WORK TASK: Your task is to copy the lines of the data below from the line holding "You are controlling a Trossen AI" through the line holding "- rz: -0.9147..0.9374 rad", inclusive, exactly and with nothing added.

THE DATA START

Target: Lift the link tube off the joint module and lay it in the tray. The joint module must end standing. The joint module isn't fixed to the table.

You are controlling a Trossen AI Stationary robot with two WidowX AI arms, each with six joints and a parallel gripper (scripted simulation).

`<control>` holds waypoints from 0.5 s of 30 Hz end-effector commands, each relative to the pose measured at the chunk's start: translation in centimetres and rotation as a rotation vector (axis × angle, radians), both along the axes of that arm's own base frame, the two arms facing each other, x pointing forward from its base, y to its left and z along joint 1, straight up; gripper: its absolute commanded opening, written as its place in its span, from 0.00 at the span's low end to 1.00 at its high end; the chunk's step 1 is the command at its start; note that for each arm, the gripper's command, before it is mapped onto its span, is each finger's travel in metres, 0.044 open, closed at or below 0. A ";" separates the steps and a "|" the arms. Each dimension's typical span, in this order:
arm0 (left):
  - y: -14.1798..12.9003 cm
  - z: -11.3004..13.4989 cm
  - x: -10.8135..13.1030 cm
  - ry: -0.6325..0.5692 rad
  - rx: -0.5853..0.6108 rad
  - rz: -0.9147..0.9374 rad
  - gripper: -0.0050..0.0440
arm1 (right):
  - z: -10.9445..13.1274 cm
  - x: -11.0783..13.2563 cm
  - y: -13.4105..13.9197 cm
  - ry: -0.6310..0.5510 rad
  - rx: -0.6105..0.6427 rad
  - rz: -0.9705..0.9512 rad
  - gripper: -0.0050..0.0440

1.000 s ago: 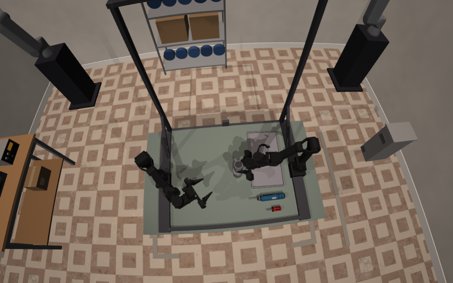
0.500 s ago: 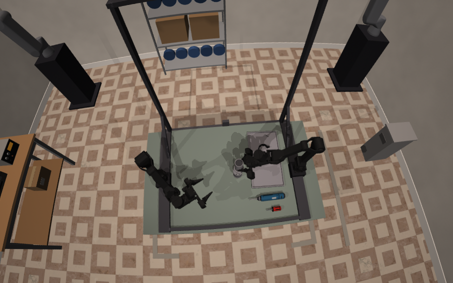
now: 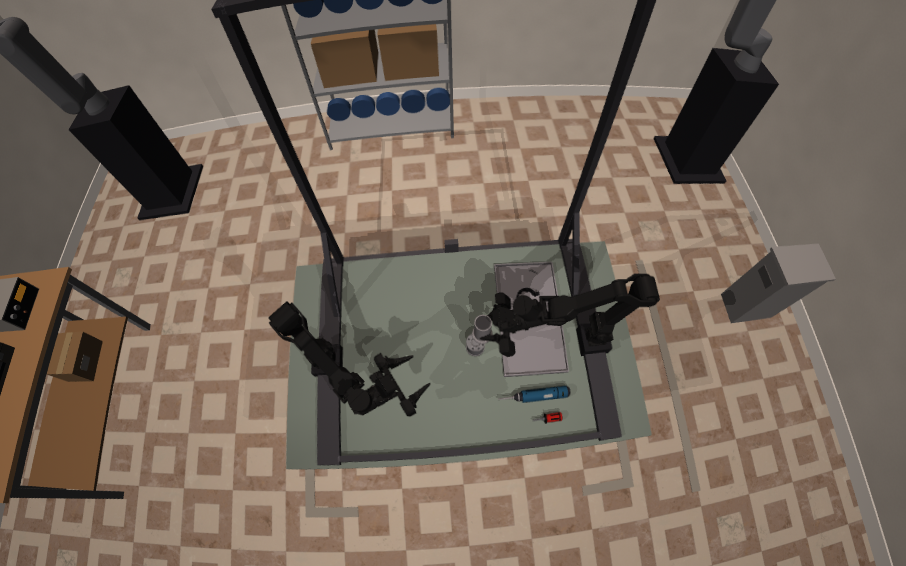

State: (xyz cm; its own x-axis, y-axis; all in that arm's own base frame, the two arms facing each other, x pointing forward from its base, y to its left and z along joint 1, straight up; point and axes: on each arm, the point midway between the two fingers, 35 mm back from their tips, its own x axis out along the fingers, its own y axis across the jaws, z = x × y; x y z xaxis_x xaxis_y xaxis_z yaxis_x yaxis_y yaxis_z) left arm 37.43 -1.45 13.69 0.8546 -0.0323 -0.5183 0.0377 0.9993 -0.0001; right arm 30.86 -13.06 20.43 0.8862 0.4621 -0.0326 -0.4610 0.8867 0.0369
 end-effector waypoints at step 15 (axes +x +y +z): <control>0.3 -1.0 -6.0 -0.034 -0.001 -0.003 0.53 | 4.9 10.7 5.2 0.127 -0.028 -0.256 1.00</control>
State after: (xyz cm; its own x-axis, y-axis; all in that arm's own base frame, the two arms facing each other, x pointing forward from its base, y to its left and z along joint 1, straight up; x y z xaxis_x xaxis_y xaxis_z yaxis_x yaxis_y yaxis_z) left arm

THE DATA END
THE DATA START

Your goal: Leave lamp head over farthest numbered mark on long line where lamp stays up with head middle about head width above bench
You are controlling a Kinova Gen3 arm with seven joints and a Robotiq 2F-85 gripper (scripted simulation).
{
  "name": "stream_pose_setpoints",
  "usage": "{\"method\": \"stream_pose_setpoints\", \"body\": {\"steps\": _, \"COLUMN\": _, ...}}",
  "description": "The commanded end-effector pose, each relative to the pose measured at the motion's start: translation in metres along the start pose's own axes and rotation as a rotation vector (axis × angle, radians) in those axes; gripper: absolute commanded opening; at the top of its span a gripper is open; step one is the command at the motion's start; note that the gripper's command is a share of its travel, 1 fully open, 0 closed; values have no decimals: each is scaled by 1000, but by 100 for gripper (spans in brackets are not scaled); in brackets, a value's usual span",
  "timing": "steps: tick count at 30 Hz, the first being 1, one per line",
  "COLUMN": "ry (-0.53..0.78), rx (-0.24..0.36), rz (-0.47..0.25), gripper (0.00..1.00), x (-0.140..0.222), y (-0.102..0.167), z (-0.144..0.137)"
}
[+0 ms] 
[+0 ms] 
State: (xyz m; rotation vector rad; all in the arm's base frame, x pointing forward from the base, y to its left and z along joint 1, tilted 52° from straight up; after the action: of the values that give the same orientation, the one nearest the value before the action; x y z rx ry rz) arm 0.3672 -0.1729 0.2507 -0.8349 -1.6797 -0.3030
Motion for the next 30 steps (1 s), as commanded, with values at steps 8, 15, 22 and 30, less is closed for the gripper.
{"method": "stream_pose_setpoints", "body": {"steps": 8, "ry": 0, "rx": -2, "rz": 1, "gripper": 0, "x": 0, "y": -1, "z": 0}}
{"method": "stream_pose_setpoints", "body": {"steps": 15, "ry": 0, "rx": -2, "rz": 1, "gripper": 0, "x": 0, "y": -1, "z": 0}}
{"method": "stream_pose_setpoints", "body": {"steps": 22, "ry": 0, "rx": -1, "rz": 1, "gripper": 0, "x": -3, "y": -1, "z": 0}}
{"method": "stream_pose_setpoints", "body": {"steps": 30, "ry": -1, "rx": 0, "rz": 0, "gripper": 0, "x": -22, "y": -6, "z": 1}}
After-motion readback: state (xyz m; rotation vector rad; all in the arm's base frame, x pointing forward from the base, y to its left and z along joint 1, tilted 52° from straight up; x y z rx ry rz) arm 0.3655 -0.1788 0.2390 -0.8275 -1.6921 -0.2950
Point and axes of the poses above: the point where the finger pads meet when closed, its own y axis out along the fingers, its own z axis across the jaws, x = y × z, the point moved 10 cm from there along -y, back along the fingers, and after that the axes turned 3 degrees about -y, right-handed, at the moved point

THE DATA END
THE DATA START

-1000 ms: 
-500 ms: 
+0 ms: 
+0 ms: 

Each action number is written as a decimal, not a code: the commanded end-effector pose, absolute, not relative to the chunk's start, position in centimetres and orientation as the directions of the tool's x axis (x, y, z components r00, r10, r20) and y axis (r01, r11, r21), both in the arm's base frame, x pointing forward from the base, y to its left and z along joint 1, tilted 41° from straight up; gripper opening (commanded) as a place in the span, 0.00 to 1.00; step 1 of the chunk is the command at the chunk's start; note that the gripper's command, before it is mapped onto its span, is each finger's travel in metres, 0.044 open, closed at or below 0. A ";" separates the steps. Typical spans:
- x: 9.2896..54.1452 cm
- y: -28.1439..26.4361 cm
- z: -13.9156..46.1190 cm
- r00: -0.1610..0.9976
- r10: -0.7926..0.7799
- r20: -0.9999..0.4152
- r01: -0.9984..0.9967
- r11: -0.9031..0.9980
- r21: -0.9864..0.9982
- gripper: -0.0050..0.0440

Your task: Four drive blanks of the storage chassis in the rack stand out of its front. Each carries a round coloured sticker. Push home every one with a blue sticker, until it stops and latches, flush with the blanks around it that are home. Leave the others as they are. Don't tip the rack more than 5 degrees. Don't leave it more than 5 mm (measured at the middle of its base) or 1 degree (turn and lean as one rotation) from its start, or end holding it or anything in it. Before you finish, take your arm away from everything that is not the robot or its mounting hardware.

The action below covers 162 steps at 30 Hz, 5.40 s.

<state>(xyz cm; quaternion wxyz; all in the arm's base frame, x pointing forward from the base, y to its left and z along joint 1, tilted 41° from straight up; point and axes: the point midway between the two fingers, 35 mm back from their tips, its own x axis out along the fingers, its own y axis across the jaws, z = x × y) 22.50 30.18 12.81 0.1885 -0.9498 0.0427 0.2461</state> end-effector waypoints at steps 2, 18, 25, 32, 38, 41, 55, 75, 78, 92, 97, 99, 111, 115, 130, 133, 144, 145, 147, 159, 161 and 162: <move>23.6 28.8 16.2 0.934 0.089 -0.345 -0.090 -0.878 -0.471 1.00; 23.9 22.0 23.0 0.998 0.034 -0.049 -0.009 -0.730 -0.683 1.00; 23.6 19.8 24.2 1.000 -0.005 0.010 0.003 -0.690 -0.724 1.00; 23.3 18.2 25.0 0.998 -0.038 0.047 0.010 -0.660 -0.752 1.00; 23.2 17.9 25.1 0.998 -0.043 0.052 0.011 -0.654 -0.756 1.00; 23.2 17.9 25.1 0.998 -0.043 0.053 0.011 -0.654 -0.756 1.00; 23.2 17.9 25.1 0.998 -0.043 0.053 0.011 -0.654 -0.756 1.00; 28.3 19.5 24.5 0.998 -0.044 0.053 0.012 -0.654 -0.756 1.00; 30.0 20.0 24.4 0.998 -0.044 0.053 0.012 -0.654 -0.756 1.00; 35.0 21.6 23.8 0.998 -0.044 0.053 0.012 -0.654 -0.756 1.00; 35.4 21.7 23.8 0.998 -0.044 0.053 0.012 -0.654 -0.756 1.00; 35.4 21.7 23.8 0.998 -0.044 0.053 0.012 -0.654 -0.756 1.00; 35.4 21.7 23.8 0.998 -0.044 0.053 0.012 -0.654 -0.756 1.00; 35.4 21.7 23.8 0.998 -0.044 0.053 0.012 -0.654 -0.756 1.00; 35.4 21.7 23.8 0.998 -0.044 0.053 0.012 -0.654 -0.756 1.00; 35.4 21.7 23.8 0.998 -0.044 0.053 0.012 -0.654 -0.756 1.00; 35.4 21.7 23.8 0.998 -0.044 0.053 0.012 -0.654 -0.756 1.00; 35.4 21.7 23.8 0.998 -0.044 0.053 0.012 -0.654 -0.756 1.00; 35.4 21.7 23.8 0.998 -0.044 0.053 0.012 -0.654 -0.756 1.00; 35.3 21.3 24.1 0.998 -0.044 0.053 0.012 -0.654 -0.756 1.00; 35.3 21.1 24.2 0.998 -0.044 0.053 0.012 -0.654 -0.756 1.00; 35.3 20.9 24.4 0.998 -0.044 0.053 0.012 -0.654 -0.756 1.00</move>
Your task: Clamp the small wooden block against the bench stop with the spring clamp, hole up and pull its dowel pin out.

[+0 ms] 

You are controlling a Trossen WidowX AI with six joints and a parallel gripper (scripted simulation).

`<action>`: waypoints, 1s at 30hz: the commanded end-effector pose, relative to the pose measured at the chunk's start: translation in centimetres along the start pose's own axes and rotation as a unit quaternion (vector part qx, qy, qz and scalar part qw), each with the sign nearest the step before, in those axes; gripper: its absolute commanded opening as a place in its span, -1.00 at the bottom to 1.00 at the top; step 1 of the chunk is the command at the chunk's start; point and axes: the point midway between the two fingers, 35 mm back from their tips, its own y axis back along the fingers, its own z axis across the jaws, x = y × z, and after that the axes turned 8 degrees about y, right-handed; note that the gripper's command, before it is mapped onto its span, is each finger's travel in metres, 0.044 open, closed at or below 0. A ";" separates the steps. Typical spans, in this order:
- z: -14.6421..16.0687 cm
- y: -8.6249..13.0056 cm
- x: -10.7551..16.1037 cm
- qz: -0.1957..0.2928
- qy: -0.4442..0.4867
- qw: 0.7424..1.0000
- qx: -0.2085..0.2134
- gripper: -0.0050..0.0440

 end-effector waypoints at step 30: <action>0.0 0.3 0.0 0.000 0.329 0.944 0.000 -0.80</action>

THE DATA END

RESULT OF THE TASK:
You are controlling a Trossen AI Stationary robot with two WidowX AI arms, each with six joints and a parallel gripper (scripted simulation).

`<control>` holds waypoints from 0.5 s of 30 Hz end-effector commands, each relative to the pose measured at the chunk's start: translation in centimetres and rotation as a rotation vector (axis × angle, radians), both along the axes of that arm's own base frame, the two arms facing each other, x pointing forward from its base, y to its left and z along joint 1, straight up; gripper: its absolute commanded opening, written as its place in its span, from 0.00 at the span's low end to 1.00 at its high end; the chunk's step 1 is the command at its start; note that for each arm, the gripper's command, before it is mapped onto its span, is each finger's travel in metres, 0.044 open, closed at or below 0. A ";" separates the steps and a "|" the arms. Each dimension's typical span, in this order:
arm0 (left):
  - y: -14.1798..12.9003 cm
  - z: -11.3004..13.4989 cm
  - x: -10.8135..13.1030 cm
  - ry: -0.6325..0.5692 rad
  - rx: -0.5853..0.6108 rad
  - rz: -0.9147..0.9374 rad

This output has been written out in full.